Datos, pero confiables
“Se invocaron razones como que el agro no está bien visto, cuando en realidad, la única forma de que algo sea bien visto es la transparencia. La suspensión del decreto lo que hace es volver mucho más opaca la situación”, explicó Horacio Heinzen, docente de la Facultad de Química de la Universidad de la República, que ha realizado un gran número de estudios vinculados al riesgo e impacto ambiental de los agroquímicos.
Heinzen señaló que “siempre existe una tensión dinámica entre la producción y el ambiente”, pero la cuestión está en poder equilibrarla. “El MGAP es el representante de la producción, no tiene una contrapartida tan fuerte en lo ambiental en nuestro país, como sí puede tenerlo, por ejemplo, en Estados Unidos”, narró. Entiende que se necesita una “coordinación mayor” entre ambas visiones para lograr conseguir “una política unificada a nivel país”. Piensa que sería una buena idea crear una agencia que tenga “capacidad de decisión, seguimiento y control” de los agroquímicos. No es nada descabellado lo que propone, ya que, si se sigue el ejemplo de Estados Unidos, el país del norte cuenta con la Agencia de Protección Ambiental (EPA, por su sigla en inglés), pionera en la materia.

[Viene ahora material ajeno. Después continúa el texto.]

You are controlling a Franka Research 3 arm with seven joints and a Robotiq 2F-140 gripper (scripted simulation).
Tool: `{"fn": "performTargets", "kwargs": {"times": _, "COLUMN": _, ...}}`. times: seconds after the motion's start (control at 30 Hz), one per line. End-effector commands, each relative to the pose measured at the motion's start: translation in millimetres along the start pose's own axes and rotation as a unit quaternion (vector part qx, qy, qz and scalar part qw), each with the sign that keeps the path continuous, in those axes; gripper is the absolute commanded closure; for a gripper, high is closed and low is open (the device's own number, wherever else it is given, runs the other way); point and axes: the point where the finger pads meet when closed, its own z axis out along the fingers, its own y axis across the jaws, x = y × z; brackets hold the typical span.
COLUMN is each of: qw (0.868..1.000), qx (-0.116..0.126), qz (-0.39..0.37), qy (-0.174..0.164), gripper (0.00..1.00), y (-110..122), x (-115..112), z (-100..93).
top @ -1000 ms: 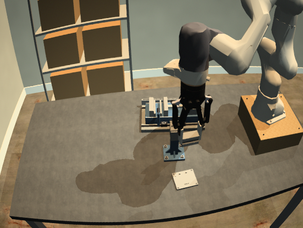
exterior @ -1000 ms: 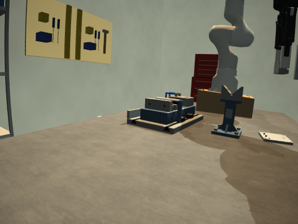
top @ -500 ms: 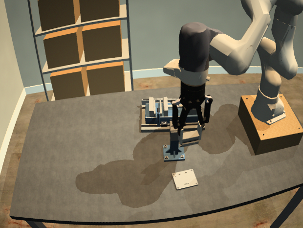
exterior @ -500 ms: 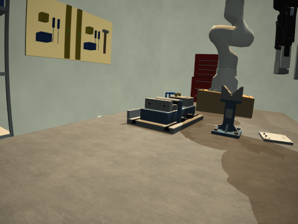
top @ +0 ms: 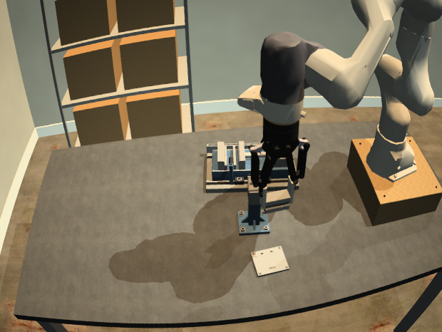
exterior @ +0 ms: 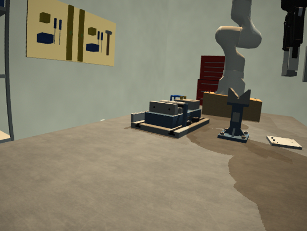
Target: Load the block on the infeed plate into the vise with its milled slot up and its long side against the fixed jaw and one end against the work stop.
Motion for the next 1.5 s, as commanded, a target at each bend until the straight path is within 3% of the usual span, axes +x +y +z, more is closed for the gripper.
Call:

“La única forma de modalizar a largo plazo es con datos, hay que hacer controles más efectivos y eficaces. Debe ser más sistemático de la calidad de cada sistema productivo, que tiene sus propias características. Cada caso es particular, cada caso tiene su impacto en el medioambiente y ese impacto todavía estamos lejos de conocerlo”, admitió el investigador. Heinzen explicó que actualmente no se está pensando en el “abuso del uso de agroquímicos” que tiene como consecuencia “una degradación general del hábitat”. “A la larga, está demostrado, conlleva a una degradación del bien productor, que es la tierra. No es sólo una preocupación actual, sino que es una preocupación para las futuras generaciones, incluso para los propios productores que van a seguir produciendo en ella. Si no se cuida el recurso, termina muriendo”, enfatizó.
Por estas razones, Heinzen no está de acuerdo con que el mejor camino sea solicitar de forma voluntaria el registro de agroquímicos. “Con la diferencia cambiaria entre Brasil y Argentina, habría que analizar además si no puede haber productos que puedan estar siendo contrabandeados. Muchas veces es más barato traer algunos principios activos. El caso del fipronil fue paradigmático en el sentido de que se prohibió para aplicaciones agrícolas, sólo se permitía como hormiguicida, pero se encontraba que se usaba en aplicaciones agrícolas”. Entiende que el registro obligatorio puede contribuir a que principios activos no autorizados no ingresen al país.
También señaló que los trabajadores rurales están expuestos e hizo hincapié en quienes trabajan en cultivos de arroz y soja. “Son cultivos que están basados básicamente en tratamientos químicos y las posibilidades de protección que pueden tener son escasos. Si no hay un registro de aplicaciones, la trazabilidad de todo el sistema se pierde”, apuntó. Para el químico, la política vinculada a estos productos “no puede quedarse sólo en el registro de aplicaciones, tampoco puede ser nada más que control”. Aunque este último punto es cada vez más necesario, señaló que se debe apelar a “una política integral de su manejo y racionalizar su uso. Hay una coordinación con la parte ambiental que es inevitable y hay que llevarla a cabo. Aflojar por un lado, como en este caso, sólo puede llevar a un desorden mayor”.